Task brief => Reproduce the full set of records that follow, exactly as shown.

Given records =>

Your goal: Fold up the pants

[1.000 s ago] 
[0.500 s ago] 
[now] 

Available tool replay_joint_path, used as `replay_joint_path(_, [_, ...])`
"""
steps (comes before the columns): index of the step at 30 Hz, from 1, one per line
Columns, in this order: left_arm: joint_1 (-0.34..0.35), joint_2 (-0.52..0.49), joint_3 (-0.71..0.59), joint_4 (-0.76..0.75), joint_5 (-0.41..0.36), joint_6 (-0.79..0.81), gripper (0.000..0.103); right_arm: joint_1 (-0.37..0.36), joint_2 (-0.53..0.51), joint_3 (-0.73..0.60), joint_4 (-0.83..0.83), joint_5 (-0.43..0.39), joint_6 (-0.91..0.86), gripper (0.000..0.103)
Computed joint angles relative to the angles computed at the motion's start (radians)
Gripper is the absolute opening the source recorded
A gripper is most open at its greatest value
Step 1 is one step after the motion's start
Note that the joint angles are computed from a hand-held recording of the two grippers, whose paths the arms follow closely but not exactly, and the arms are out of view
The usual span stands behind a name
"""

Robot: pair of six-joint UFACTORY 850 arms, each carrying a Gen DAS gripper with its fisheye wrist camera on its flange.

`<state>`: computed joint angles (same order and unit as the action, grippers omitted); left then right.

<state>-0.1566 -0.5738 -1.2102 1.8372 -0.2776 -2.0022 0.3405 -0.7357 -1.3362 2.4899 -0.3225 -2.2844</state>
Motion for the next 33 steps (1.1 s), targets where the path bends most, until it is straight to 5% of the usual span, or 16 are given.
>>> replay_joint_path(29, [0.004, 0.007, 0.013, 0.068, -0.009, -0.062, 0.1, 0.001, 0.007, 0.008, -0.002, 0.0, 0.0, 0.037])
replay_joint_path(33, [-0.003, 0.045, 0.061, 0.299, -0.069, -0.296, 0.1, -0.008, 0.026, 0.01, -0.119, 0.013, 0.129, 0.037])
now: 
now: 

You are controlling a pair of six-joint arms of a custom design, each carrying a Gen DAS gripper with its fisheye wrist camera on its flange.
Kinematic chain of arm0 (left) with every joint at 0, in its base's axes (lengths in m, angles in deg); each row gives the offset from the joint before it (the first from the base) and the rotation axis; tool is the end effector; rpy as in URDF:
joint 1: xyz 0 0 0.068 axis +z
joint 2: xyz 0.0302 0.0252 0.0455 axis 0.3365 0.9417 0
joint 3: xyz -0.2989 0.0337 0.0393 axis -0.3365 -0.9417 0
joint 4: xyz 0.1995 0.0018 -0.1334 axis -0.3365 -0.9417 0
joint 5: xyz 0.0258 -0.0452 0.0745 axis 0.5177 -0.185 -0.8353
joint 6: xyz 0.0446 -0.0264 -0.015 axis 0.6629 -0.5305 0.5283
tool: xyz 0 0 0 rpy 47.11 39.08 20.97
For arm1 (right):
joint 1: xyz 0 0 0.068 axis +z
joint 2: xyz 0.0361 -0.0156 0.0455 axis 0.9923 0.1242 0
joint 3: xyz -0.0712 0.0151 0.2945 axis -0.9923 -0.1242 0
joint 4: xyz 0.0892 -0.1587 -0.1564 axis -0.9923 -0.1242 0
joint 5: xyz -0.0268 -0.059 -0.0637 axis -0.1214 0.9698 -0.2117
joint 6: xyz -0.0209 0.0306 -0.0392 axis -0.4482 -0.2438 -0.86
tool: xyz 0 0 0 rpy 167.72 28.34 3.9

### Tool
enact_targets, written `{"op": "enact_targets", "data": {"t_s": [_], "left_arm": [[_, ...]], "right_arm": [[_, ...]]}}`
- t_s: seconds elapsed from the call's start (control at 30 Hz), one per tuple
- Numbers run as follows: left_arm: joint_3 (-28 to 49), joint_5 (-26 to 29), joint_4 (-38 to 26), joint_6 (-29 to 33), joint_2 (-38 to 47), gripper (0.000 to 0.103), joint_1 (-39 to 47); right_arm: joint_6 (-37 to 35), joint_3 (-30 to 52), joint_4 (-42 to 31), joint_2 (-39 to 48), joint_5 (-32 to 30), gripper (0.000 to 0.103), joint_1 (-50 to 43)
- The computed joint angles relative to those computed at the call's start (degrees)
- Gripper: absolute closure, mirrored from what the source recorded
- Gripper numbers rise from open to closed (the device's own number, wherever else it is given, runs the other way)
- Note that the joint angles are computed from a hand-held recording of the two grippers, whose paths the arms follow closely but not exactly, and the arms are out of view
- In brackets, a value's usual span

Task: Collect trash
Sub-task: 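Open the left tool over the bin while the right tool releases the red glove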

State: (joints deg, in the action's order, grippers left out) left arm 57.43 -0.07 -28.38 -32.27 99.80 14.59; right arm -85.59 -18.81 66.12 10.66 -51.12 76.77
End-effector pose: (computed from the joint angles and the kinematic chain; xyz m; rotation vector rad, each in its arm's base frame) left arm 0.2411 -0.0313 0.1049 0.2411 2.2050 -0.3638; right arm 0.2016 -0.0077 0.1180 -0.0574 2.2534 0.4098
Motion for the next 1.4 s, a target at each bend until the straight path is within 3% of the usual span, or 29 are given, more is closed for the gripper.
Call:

Solution below =>
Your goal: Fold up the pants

[1.000 s ago] 
[0.500 s ago] 
[now] 

Available tool replay_joint_path, used as `replay_joint_path(_, [_, ...])`
"""
steps (comes before the columns): index of the step at 30 Hz, from 1, one per line
Columns, in this order: left_arm: joint_1 (-0.34..0.35), joint_2 (-0.52..0.49), joint_3 (-0.71..0.59), joint_4 (-0.76..0.75), joint_5 (-0.41..0.36), joint_6 (-0.79..0.81), gripper (0.000..0.103); right_arm: joint_1 (-0.37..0.36), joint_2 (-0.53..0.51), joint_3 (-0.73..0.60), joint_4 (-0.83..0.83), joint_5 (-0.43..0.39), joint_6 (-0.91..0.86), gripper (0.000..0.103)
Computed joint angles relative to the angles computed at the motion's start (radians)
Gripper is the absolute opening the source recorded
A gripper is most open at its greatest value
Step 1 is one step after the motion's start
Note that the joint angles are computed from a hand-held recording of the two grippers, whose paths the arms follow closely but not exactly, and the arms are out of view
The usual span stands behind a name
"""

Robot: pair of six-joint UFACTORY 850 arms, each carrying a Gen DAS gripper with its fisheye wrist camera on its flange.

`<state>`: computed joint angles (same order and unit as the action, grippers omitted); left then right.

<state>-0.1566 -0.5738 -1.2102 1.8372 -0.2776 -2.0022 0.3405 -0.7357 -1.3362 2.4899 -0.3225 -2.2844</state>
Motion for the next 33 steps (1.1 s), targets where the path bends most, until it is straight to 5% of the usual span, or 16 are given.
>>> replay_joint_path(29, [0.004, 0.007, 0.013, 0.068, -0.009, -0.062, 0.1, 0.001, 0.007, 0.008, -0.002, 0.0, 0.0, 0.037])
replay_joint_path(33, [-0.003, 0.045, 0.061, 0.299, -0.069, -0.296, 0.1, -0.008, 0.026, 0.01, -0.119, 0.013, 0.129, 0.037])
now: 
now: 

You are controlling a pair of six-joint arms of a custom design, each carrying a Gen DAS gripper with its fisheye wrist camera on its flange.
Kinematic chain of arm0 (left) with every joint at 0, in its base's axes (lengths in m, angles in deg); each row gives the offset from the joint before it (the first from the base) and the rotation axis; tool is the end effector; rpy as in URDF:
joint 1: xyz 0 0 0.068 axis +z
joint 2: xyz 0.0302 0.0252 0.0455 axis 0.3365 0.9417 0
joint 3: xyz -0.2989 0.0337 0.0393 axis -0.3365 -0.9417 0
joint 4: xyz 0.1995 0.0018 -0.1334 axis -0.3365 -0.9417 0
joint 5: xyz 0.0258 -0.0452 0.0745 axis 0.5177 -0.185 -0.8353
joint 6: xyz 0.0446 -0.0264 -0.015 axis 0.6629 -0.5305 0.5283
tool: xyz 0 0 0 rpy 47.11 39.08 20.97
For arm1 (right):
joint 1: xyz 0 0 0.068 axis +z
joint 2: xyz 0.0361 -0.0156 0.0455 axis 0.9923 0.1242 0
joint 3: xyz -0.0712 0.0151 0.2945 axis -0.9923 -0.1242 0
joint 4: xyz 0.0892 -0.1587 -0.1564 axis -0.9923 -0.1242 0
joint 5: xyz -0.0268 -0.059 -0.0637 axis -0.1214 0.9698 -0.2117
joint 6: xyz -0.0209 0.0306 -0.0392 axis -0.4482 -0.2438 -0.86
tool: xyz 0 0 0 rpy 167.72 28.34 3.9

### Tool
enact_targets, written `{"op": "enact_targets", "data": {"t_s": [_], "left_arm": [[_, ...]], "right_arm": [[_, ...]]}}`
- t_s: seconds elapsed from the call's start (control at 30 Hz), one per tuple
- Numbers run as follows: left_arm: joint_3 (-28 to 49), joint_5 (-26 to 29), joint_4 (-38 to 26), joint_6 (-29 to 33), joint_2 (-38 to 47), gripper (0.000 to 0.103), joint_1 (-39 to 47); right_arm: joint_6 (-37 to 35), joint_3 (-30 to 52), joint_4 (-42 to 31), joint_2 (-39 to 48), joint_5 (-32 to 30), gripper (0.000 to 0.103), joint_1 (-50 to 43)
- The computed joint angles relative to those computed at the call's start (degrees)
- Gripper: absolute closure, mirrored from what the source recorded
- Gripper numbers rise from open to closed (the device's own number, wherever else it is given, runs the other way)
- Note that the joint angles are computed from a hand-held recording of the two grippers, whose paths the arms follow closely but not exactly, and the arms are out of view
- In brackets, a value's usual span

Task: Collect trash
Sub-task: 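Open the left tool over the bin while the right tool releases the red glove
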
State: (joints deg, in the action's order, grippers left out) left arm 57.43 -0.07 -28.38 -32.27 99.80 14.59; right arm -85.59 -18.81 66.12 10.66 -51.12 76.77
End-effector pose: (computed from the joint angles and the kinematic chain; xyz m; rotation vector rad, each in its arm's base frame) left arm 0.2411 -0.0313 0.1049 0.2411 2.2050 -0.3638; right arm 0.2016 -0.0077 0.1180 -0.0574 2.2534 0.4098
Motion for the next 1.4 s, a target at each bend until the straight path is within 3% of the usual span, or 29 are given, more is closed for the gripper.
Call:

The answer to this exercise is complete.